Published on 01/14/09

Study identifies best air-purifying plants

By Sharon Dowdy
University of Georgia

Martha Stewart says houseplants add to a home’s décor. But they can also purify indoor air, say University of Georgia experts.

“This is an area that’s been largely ignored, and the health issues are potentially astronomical,” said Stanley Kays, a horticulturist with the UGA College of Agricultural and Environmental Sciences. “We spend as much as 90 percent of our time indoors breathing indoor air that often contains a diverse range of volatile organic compounds, many of which are toxic.”

House plants can absorb those VOCs. To determine the best air-purifying houseplants, Kays, CAES postdoctoral research associate D.S. Wang and CAES horticulturist Bodie Pennisi evaluated 32 plant species.

Best air-purifiers

Of the species tested, purple waffle plant (Hemigraphis alternata) best removed VOCs from the air. Other species with superior filtering abilities were English ivy, purple heart, foxtail fern and wax plant.

In the study, the plants were tested for their ability to remove benzene, toluene, octane, trichloroethylene and a-pinene, all considered toxic. Plant specimens were placed in sealed glass containers. The VOC levels within were monitored over a six-hour period.

Poor indoor air quality can trigger allergies and asthma and cause fatigue and headaches.

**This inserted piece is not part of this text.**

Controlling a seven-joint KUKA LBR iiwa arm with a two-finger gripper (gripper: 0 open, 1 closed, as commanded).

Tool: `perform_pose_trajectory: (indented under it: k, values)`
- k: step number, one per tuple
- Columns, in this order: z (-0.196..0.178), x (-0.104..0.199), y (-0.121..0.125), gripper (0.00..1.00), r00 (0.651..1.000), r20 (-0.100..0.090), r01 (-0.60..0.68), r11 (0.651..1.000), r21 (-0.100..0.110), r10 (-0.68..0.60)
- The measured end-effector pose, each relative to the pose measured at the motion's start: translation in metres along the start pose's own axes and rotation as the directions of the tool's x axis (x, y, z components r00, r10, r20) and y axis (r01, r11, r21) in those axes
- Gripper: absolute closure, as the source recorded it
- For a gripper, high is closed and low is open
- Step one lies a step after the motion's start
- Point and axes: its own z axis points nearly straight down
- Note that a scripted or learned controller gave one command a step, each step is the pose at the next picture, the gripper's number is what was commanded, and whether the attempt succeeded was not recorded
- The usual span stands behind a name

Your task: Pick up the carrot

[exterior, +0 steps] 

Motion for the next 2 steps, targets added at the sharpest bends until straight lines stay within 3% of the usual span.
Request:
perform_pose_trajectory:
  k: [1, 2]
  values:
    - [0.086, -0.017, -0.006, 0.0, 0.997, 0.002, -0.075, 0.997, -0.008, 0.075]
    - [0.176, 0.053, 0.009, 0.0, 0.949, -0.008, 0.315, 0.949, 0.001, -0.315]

“More than 300 volatile organic compounds have been identified as indoor contaminants,” said Pennisi. “This doesn’t include dust and inorganic gases.”

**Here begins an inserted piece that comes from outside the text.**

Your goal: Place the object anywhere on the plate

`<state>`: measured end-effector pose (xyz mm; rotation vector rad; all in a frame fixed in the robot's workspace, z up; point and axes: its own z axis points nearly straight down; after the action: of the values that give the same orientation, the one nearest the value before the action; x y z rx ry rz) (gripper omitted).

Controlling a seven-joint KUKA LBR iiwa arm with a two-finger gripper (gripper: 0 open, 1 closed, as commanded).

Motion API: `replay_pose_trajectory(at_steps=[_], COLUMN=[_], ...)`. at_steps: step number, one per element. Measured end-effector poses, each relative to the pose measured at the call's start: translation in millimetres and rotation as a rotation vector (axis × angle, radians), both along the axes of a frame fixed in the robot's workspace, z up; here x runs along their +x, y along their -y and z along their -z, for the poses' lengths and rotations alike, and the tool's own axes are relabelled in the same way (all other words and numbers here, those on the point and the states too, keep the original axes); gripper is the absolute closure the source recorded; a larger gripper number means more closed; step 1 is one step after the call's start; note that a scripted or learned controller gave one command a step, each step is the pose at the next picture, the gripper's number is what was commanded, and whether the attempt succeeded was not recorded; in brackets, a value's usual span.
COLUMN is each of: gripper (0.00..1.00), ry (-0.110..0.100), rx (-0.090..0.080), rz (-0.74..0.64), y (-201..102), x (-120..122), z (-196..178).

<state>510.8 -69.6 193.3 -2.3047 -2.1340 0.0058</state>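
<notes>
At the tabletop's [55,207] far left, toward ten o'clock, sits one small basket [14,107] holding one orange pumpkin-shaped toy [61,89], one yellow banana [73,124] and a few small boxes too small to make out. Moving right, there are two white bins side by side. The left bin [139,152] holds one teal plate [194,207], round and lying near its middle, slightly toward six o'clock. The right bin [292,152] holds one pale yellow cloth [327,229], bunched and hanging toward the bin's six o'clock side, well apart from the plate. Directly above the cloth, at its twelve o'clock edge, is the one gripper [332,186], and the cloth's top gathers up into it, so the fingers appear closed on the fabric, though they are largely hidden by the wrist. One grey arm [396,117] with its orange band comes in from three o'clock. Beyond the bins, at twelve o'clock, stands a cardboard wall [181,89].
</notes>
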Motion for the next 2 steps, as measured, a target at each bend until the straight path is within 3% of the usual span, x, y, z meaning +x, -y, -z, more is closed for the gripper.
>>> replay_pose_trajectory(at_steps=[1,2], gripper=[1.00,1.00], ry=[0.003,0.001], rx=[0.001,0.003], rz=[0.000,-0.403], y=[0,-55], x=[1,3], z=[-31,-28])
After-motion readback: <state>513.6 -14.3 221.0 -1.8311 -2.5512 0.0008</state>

Toxic compounds come from common sources

These compounds can come from carpet, wood panels, paint, people, pets and various other sources. Benzene and toluene come from newspapers, schoolbooks, electric shavers, portable CD players, liquid waxes and some adhesives.

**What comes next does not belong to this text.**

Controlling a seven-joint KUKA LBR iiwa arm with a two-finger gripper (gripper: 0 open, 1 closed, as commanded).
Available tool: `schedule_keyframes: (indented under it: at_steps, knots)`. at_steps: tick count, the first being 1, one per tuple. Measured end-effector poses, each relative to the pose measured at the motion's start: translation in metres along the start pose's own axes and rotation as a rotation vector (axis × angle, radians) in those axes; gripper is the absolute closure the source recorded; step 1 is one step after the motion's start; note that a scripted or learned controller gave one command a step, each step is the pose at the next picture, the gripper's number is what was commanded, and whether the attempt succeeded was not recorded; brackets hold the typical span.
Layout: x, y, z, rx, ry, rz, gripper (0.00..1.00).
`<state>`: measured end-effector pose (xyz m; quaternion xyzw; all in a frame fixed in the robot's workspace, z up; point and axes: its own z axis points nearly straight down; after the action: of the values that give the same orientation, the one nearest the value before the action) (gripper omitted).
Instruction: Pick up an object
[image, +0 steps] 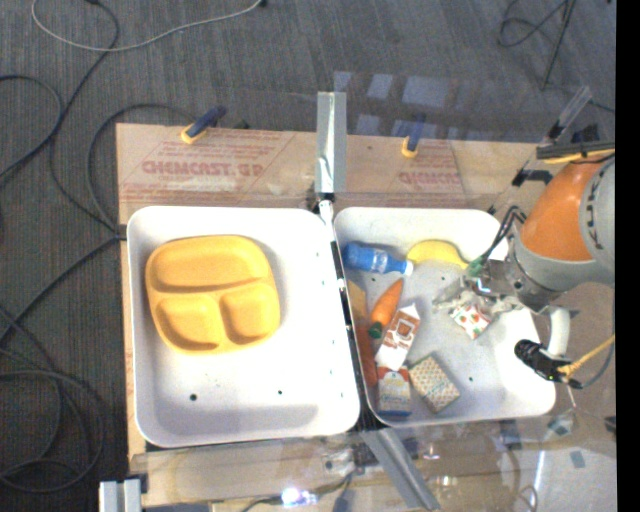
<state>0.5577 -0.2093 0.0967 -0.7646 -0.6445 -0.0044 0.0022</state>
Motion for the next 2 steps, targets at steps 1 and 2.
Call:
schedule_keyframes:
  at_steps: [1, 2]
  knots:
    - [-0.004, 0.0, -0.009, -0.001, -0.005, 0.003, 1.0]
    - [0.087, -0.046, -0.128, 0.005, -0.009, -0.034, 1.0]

VOCs also emanate from home electronic equipment, furniture, carpet and construction materials.

“Most of these compounds are readily absorbed into our bodies,” Pennisi said. “Bad indoor air can result in new house syndrome and sick building syndrome that can cause a diverse cross-section of ailments in those exposed.”

High levels found in homes tested

Before testing the plants, the researchers conducted tests for VOCs in three older, upper middle-class homes in Athens, Ga. Older homes are often more drafty than newer homes, which are built tighter to better insulate them.

“The results really shocked me,” Kays said. “All three homes had surprisingly high levels of organic compounds in their air. These were older homes. So if the levels are high there, then it’s probably widespread in newer homes.”

To reduce the VOC levels in your home, UGA researchers recommend adding a cross-section of plants, one per 100 square feet of living space. Using active charcoal filters in heating and air conditioning systems helps, too.

Sharon Dowdy is a news editor with the University of Georgia College of Agricultural and Environmental Sciences.